"D'ici 3 à 5 ans, Bekaert ne produira plus en Belgique", craignent les syndicats

©Bekaert

Les syndicats rencontrent ce jeudi la direction de Bekaert. Au programme: le plan de restructuration qui vise la suppression de 250 emplois en Belgique. À terme, les syndicats craignent l'arrêt de la production dans notre pays.

"Nous sommes curieux de savoir ce que Matthew Taylor (CEO de Bekaert , NDLR) va nous raconter", lance d'emblée Piet Decavele, secrétaire du syndicat chrétien, ACV Metea. "Depuis l'annonce en mars sur la fermeture de l'usine de Moen et les 250 pertes d'emplois à Ingelmunster, Deerlijk en Zwevegem, nous ne l'avons pas encore rencontré."

Les discussions se sont en effet jusqu'à présent effectuées avec d'autres membres de la direction. "Va-t-il monter le ton parce que les ouvriers de Moen ont mis l'usine à l'arrêt? va-t-il faire une proposition pour débloquer les négociations sociales? Nous n'en savons rien. Le véritable lancement des négociations est prévu la semaine prochaine."   
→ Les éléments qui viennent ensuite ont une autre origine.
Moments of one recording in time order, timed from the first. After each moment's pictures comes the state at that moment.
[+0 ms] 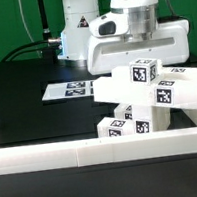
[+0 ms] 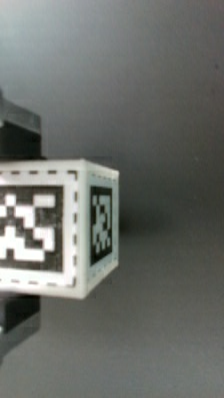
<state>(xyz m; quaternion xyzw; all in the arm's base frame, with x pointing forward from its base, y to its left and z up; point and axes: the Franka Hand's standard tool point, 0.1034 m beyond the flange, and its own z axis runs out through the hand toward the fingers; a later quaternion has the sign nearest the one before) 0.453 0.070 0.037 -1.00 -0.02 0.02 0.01</state>
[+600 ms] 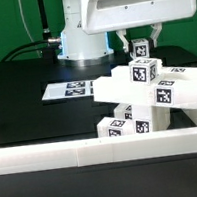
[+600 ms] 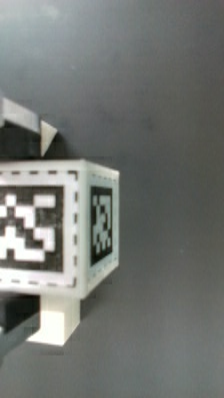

Le syndicaliste regrette le peu de considération du dirigeant pour les quelque 70 salariés de l'usine de Moen. L'usine étant à l'arrêt, quasiment plus aucun produit Dramix - fibres métalliques pour le renforcement des bétons - n'est sorti de production. Taylor espérait pourtant maintenir Moen en activité jusqu'à la fin de cette année avant de transférer l'activité dans l'usine tchèque. Dans les autres sites, un élan de solidarité s'est organisé avec les salariés de Moen. La production est toujours en cours, mais à un rythme ralenti. 

L'avenir belge en suspens

"Taylor a sous-estimé la férocité de la réaction des travailleurs. La plupart d'entre eux pensent que cette annonce de restructuration sera la dernière page écrite en Belgique pour la production de Bekaert. Moen a beau être l'usine la plus rentable en Belgique, elle sera fermée. Nombre de salariés craignent que d'autres fermetures suivent et que d'ici 3 à 5 ans, Bekaert ne produira plus en Belgique." 

Nombre de salariés craignent que d'autres fermetures suivront et que d'ici 3 à 5 ans, Bekaert ne produira plus en Belgique.
Piet Decavele
secrétaire du syndicat chrétien ACV Metea

Les syndicats s'inquiètent aussi de l'avenir de l'ancrage belge quand on voit la volonté de la direction de supprimer 106 emplois dans le centre de recherches de Deerlijk. "La moitié des emplois du centre technologique est supprimée, car les recherches sur de nouvelles lignes de production vont être décentralisées", explique Karel Hoorelbeke (LBC). "Zwevegem devient un grain de sable sur la scène multinationale de Bekaert. Le lien de la direction avec notre pays a été réduit à zéro", ajoute Decavele. "Avant nous avions Buysse et De Greve. Maintenant notre CEO est britannique, le président est suédois et le directeur du personnel est indien."

Avant nous avions Buysse et De Greve. Maintenant notre CEO est britannique, le président est suédois et le directeur du personnel est indien.
Piet Decavele
secrétaire du syndicat chrétien ACV Metea

Le tréfileur compte 30.000 salariés - dont 1.900 en Belgique - et est désormais actif dans 50 pays. L'an dernier, il affichait un chiffre d'affaires de 5 milliards d'euros, un résultat opérationnel de 210 millions et un bénéfice de 40 millions.   

Dans nos frontières, Bekaert compte 6 sites de production.